MCP Server

The Model Context Protocol (MCP) is an open standard that allows AI assistants to interact with external tools and data sources. The pred CLI includes a built-in MCP server that exposes the full reduction graph, problem creation, solving, and reduction capabilities to any MCP-compatible AI assistant (such as Claude Code, Cursor, or Windsurf).

Installation

Install the pred CLI tool:

cargo install problemreductions-cli

Or build from source:

git clone https://github.com/CodingThrust/problem-reductions
cd problem-reductions
make cli    # builds target/release/pred

Configuration

Claude Code

Add the following to your project's .mcp.json file (or ~/.claude/mcp.json for global configuration):

{
  "mcpServers": {
    "problemreductions": {
      "command": "pred",
      "args": ["mcp"]
    }
  }
}

Generic MCP Client

Any MCP client that supports the stdio transport can connect to the server by running:

pred mcp

The server communicates over stdin/stdout using the MCP JSON-RPC protocol.

Available Tools

The MCP server provides 10 tools organized into two categories: graph query tools for exploring the reduction graph, and instance tools for working with concrete problem instances.

Graph Query Tools

ToolParametersDescription
list_problems(none)List all registered problem types with aliases, variant counts, and reduction counts
show_problemproblem (string)Show details for a problem type: variants, size fields, schema, and incoming/outgoing reductions
neighborsproblem (string), hops (int, default: 1), direction ("out"|"in"|"both", default: "out")Find neighboring problems reachable via reduction edges within a given hop distance
find_pathsource (string), target (string), cost (string, default: "minimize-steps"), all (bool, default: false)Find a reduction path between two problems, optionally minimizing a size field or returning all paths
export_graph(none)Export the full reduction graph as JSON (nodes, edges, overheads)

Instance Tools

ToolParametersDescription
create_problemproblem_type (string), params (JSON object)Create a problem instance from parameters and return its JSON representation.
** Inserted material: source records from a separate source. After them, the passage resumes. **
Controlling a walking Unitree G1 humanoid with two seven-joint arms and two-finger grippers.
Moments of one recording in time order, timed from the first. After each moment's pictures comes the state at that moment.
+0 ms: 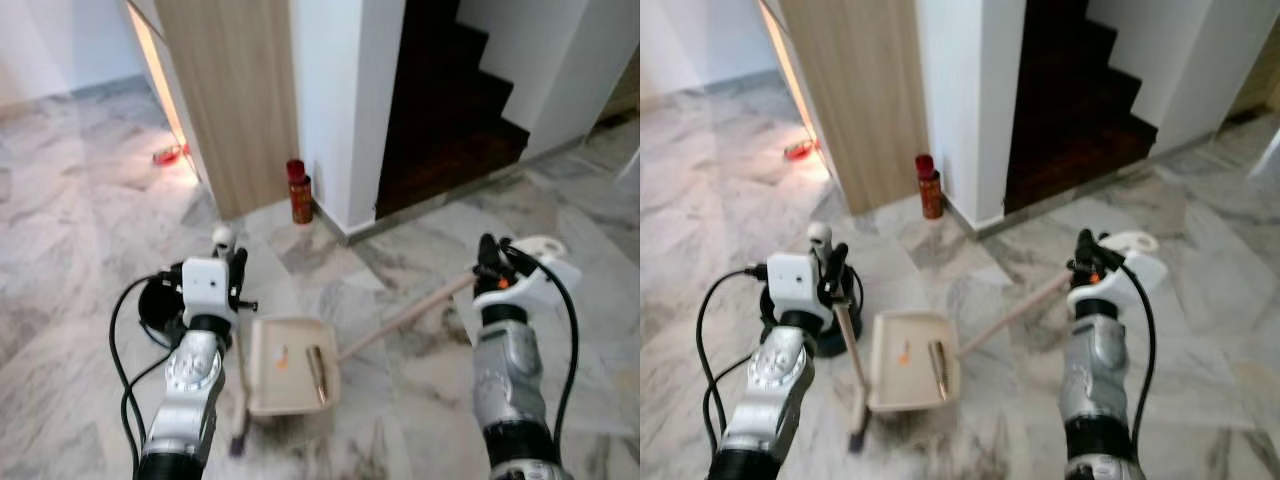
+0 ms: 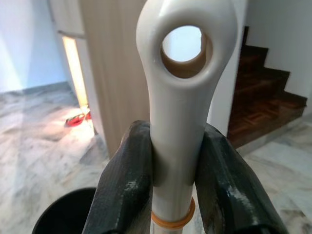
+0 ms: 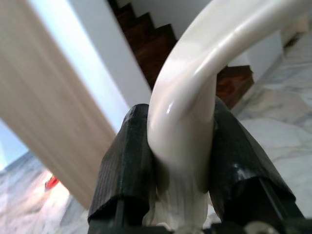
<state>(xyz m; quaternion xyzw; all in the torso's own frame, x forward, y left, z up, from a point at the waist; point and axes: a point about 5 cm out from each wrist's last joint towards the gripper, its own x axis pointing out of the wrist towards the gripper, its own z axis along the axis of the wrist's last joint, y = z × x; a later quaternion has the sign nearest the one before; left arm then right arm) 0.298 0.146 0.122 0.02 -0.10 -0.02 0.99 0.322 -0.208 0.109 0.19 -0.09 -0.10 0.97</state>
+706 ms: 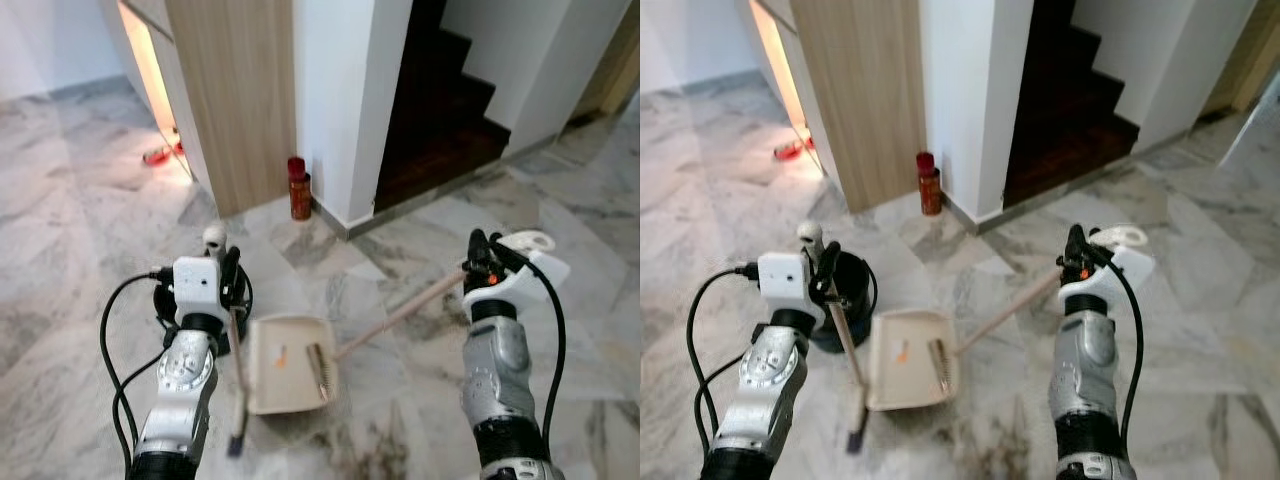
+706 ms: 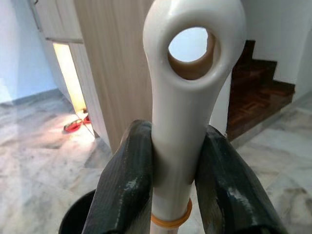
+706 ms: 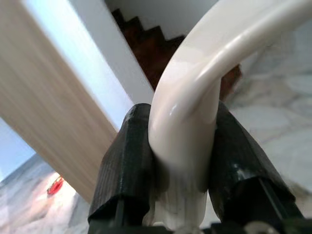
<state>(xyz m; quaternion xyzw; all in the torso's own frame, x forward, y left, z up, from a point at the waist) 0.299 0.152 0.123 0.03 -0.10 -0.02 0.99 0.322 -0.201 0.106 0.20 -0.09 -0.10 0.97</state>
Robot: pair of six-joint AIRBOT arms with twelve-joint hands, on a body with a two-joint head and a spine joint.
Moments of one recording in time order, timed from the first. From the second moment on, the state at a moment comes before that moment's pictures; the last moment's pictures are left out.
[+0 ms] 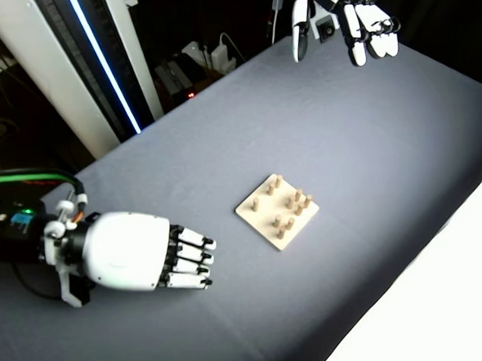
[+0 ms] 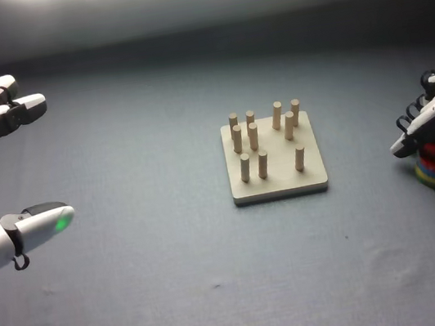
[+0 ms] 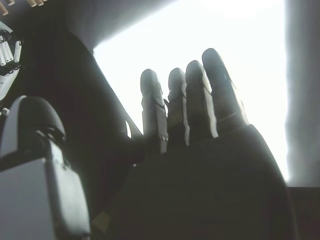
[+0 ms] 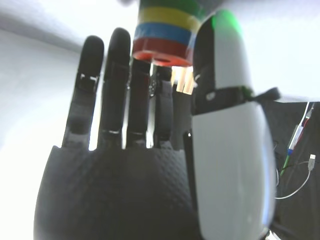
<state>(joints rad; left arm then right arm) 1.27 -0.79 0.90 -0.36 -1.35 0.73 -0.81 -1.03 1.32 -0.27 0.68 -0.53</state>
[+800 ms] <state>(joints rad) 1.27 -0.79 0.90 -0.36 -1.35 0.72 -0.80 -1.03 1.33 -0.28 0.67 -0.53</state>
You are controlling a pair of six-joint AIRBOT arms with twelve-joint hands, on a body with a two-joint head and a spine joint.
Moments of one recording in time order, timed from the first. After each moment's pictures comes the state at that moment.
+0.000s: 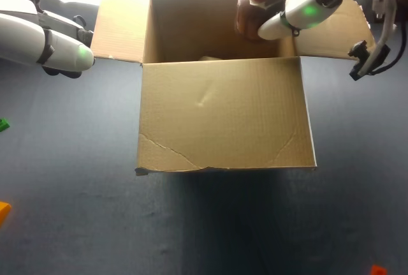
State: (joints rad) left arm 0.08 -0.81 1.30 2.34 -0.48 -1.94; right arm 0.13 -1.22 1.34 0.02 -0.02 -0.73
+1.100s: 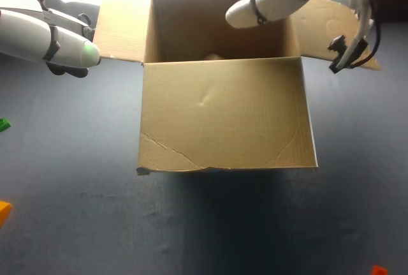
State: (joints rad) left arm 0.08 -0.82 1.30 2.33 -0.48 -1.98; right arm 0.13 -1.29 1.43 0.02 -0.01 -0.73
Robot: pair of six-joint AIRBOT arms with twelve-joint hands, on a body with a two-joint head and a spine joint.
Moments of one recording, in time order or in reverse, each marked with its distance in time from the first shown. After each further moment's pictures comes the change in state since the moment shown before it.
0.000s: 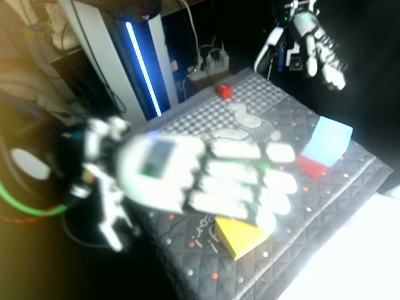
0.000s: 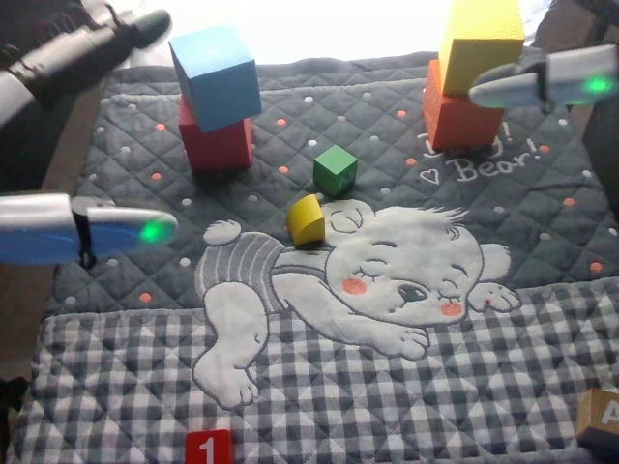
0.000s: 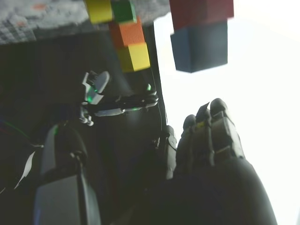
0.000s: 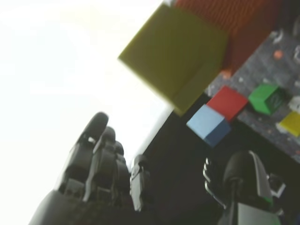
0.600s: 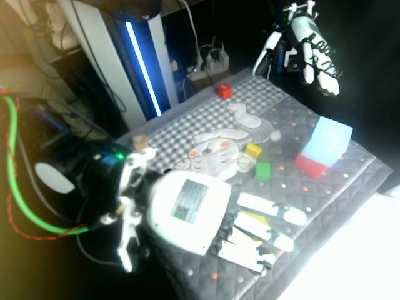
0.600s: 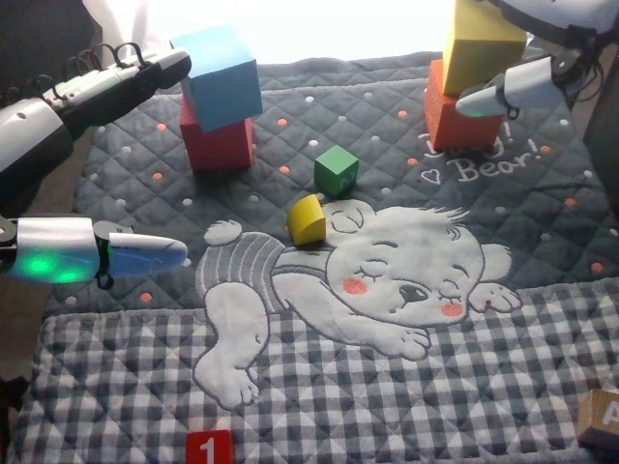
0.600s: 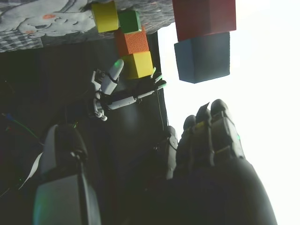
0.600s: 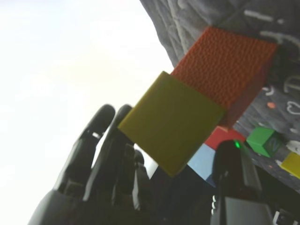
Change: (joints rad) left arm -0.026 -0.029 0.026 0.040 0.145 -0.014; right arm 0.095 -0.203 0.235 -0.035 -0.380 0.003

Supports graph problems, SAT, QUBO, SpinGlass, KColoring, Factoring, and random graph generation
inspect_problemproblem_json (string)Inspect a problem JSON or reduction bundle: returns type, size metrics, available solvers, and reduction targets
evaluateproblem_json (string), config (array of int)Evaluate a configuration against a problem instance and return the objective value or feasibility
reduceproblem_json (string), target (string)Reduce a problem instance to a target type, returning a reduction bundle with the transformed instance and path metadata
solveproblem_json (string), solver ("ilp"|"brute-force", default: "ilp"), timeout (int, default: 0)Solve a problem instance or reduction bundle using ILP or brute-force, with optional timeout

Available Prompts

The server provides 3 prompt templates that guide the AI assistant through common workflows:

PromptArgumentsDescription
analyze_problemproblem_type (required)Analyze a problem type: show its definition, variants, size fields, and reduction edges
reduction_walkthroughsource (required), target (required)End-to-end reduction walkthrough: find a path, create an instance, reduce it, and solve the result
explore_graph(none)Explore the reduction graph: list all problems, export the graph, and analyze its structure

Example Usage with Claude Code

Once configured, you can interact with the reduction graph naturally through conversation:

> What problems can MaximumIndependentSet reduce to?

> Walk me through reducing a 5-vertex MIS instance to QUBO

> Create a random graph with 8 vertices and solve the MaxCut problem on it

> Find all reduction paths from Satisfiability to SpinGlass

The AI assistant will automatically call the appropriate MCP tools to answer your questions, create problem instances, perform reductions, and solve problems.

Testing with MCP Inspector

You can test the MCP server using the MCP Inspector:

npx @modelcontextprotocol/inspector pred mcp

This opens a web UI where you can:

  1. Browse the list of available tools and their schemas
  2. Call tools with custom parameters and inspect the JSON responses
  3. Browse and invoke prompt templates
  4. Verify the server is working correctly before configuring your AI assistant

Running MCP Tests

To run the MCP server test suite:

make mcp-test

This runs both unit tests (tool logic) and integration tests (MCP protocol-level tool calls).